# 7e bsod error



## Alper (Jul 14, 2008)

Please HELP ME My computer giving ***STOP 0X0000007E (0XC0000005,0X81C908A2,0X8E909A68,0X8E909764) this


----------



## keptas (Jul 20, 2008)

*Re: [SOLVED] Windows Vista keeps crashing with a stop 0x0000007e error*

Well 1`st thing i would like to say is,Thanks.The last known good configuration worked for me ,although i restored my system any way .This is what you must do(might not work for evryone)when booting pres F8.Then,Last known good configuration and well it`s cool.

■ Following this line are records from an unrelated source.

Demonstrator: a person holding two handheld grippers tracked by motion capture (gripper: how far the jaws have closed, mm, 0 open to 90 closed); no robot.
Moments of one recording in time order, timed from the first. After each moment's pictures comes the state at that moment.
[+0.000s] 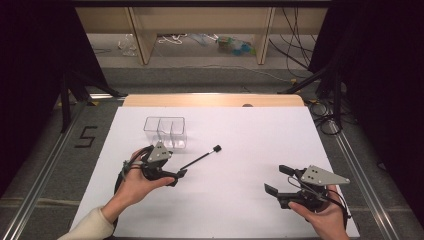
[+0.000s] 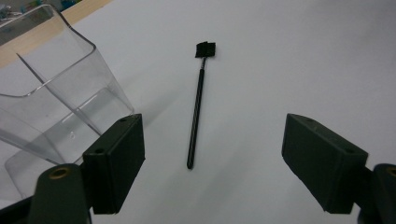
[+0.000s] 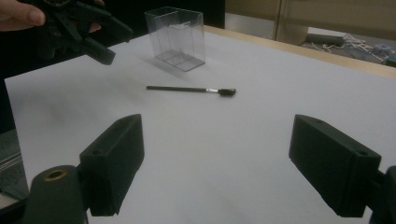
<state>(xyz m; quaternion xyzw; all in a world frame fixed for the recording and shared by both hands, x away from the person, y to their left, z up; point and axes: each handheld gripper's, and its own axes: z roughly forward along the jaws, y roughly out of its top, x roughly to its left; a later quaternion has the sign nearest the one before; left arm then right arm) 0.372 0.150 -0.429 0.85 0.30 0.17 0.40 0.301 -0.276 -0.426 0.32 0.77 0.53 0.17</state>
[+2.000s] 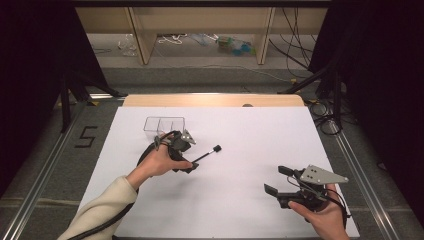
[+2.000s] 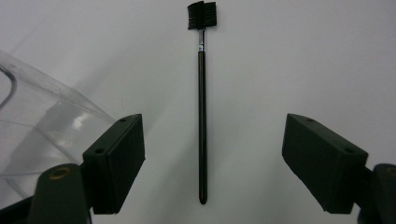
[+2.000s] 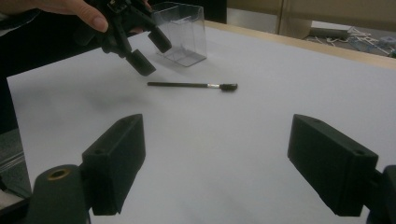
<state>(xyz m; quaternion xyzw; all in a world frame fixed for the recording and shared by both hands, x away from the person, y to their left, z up) 0.437 0.102 -0.434 0.92 0.27 0.11 0.26 0.304 -0.276 -0.430 0.32 0.77 0.53 0.16</state>
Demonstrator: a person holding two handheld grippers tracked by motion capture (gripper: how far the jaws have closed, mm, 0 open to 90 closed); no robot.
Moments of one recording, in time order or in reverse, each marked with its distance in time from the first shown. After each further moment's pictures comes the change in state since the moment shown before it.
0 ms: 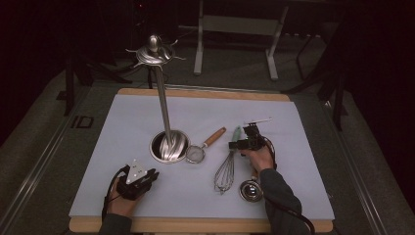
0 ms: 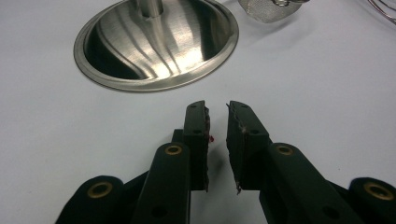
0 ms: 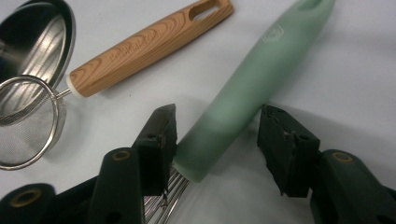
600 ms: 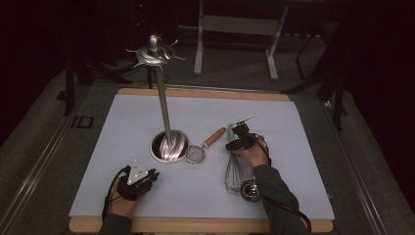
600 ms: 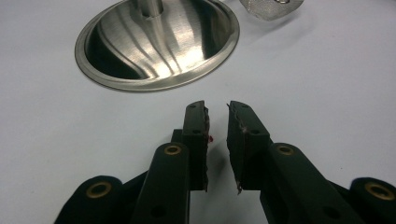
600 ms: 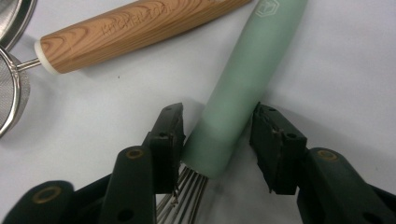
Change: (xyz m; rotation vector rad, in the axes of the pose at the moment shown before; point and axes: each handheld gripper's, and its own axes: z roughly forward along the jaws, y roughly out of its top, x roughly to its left) left arm -0.002 0.000 0.001 0.005 0.014 0.016; right arm 0.025 0.012 0.013 0.124 -0.146 -0.169
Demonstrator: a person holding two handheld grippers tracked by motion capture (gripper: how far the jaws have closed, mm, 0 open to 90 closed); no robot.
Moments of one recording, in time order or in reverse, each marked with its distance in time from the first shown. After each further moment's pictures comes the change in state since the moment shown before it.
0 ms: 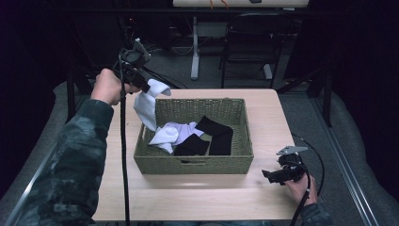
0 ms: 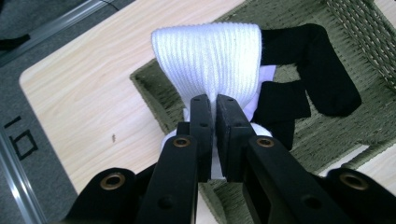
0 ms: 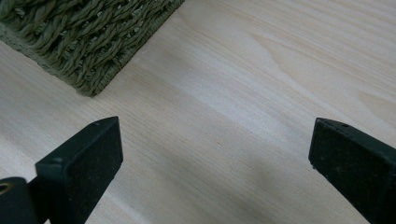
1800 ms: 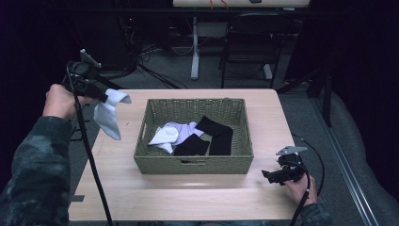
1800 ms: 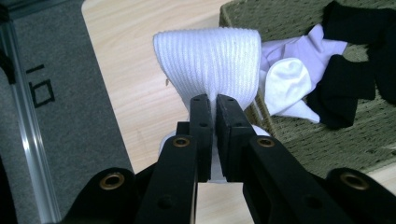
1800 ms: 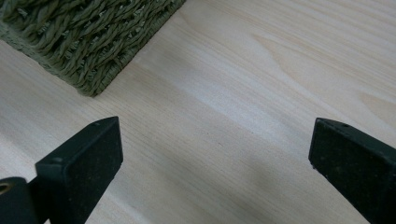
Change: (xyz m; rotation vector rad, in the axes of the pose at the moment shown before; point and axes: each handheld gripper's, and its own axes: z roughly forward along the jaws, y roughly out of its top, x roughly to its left) left arm 0.079 -0.088 -0.014 0.017 0.058 -0.198; right arm 0.001 0.000 0.000 -0.002 0.001 -0.004
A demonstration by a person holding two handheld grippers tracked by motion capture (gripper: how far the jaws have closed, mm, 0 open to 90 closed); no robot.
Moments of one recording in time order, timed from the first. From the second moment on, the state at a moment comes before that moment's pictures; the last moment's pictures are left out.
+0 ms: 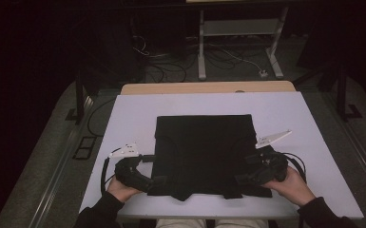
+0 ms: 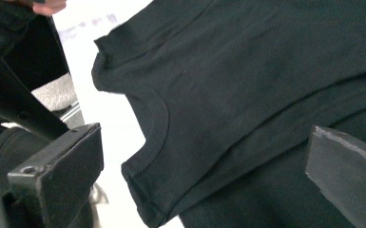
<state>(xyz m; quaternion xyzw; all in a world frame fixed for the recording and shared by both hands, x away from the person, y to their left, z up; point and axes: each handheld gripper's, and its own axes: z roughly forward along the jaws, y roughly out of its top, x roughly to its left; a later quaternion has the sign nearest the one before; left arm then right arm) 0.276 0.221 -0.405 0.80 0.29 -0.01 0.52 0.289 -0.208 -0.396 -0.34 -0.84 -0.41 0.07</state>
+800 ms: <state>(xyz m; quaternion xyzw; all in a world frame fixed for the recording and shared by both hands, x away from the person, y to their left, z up) 0.270 0.246 -0.408 0.80 0.34 0.07 0.49 0.328 -0.169 -0.381 -0.33 -0.85 -0.42 0.01</state>
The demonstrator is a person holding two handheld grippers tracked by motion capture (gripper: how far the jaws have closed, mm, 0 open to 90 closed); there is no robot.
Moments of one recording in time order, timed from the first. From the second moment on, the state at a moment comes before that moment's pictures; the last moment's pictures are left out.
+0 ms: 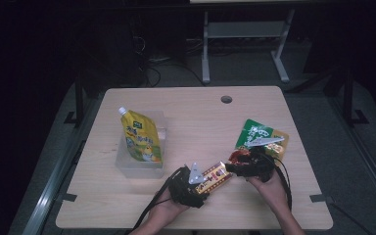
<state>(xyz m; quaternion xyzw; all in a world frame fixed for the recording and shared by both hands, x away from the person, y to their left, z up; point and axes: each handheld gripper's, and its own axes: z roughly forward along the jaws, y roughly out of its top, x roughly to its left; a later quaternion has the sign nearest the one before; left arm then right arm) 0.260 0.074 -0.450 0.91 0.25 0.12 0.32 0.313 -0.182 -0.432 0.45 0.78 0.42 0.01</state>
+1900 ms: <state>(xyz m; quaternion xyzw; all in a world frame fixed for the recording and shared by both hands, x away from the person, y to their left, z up) 0.270 0.080 -0.435 0.86 0.30 0.16 0.38 0.334 -0.141 -0.380 0.41 0.78 0.47 -0.07</state>
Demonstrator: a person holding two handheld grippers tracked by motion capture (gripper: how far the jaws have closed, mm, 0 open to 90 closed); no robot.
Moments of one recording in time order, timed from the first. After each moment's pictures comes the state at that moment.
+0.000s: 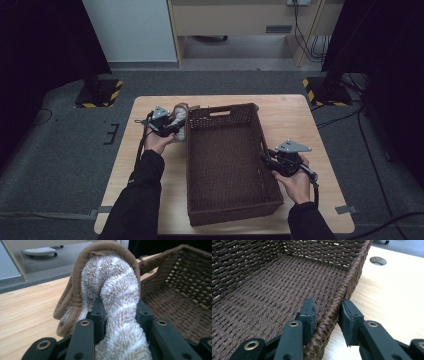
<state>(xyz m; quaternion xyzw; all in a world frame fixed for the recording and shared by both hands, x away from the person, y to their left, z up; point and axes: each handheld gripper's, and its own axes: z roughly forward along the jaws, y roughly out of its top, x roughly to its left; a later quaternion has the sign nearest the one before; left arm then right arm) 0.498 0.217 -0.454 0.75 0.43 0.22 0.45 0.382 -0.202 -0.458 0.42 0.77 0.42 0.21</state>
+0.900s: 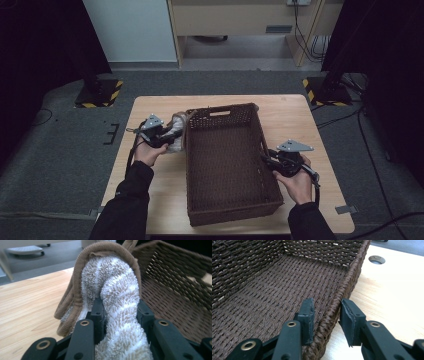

Edit.s.Don`t try to delete the Daemon tools(or any other program that caused the crash),it wont work.I deleted the program(as my PC took longer for the crash to happen)and the driver kept on installing.Just saying so you dont waist your time.Also safe mode(with/without Networking)does not work.One last thing if any one here has XP and is thinkin about vista PLEASE keep XP,you will save your self much time and evrything else.*sigh* I wish i had XP.


----------



## dai (Jul 2, 2004)

you need to post the full error message that you receive
reinstall your video drivers
what are you running
video card
cpu
m/board
ram
power supply
brand
wattage

any error message
check your tempretures and voltages in the bios and post them


----------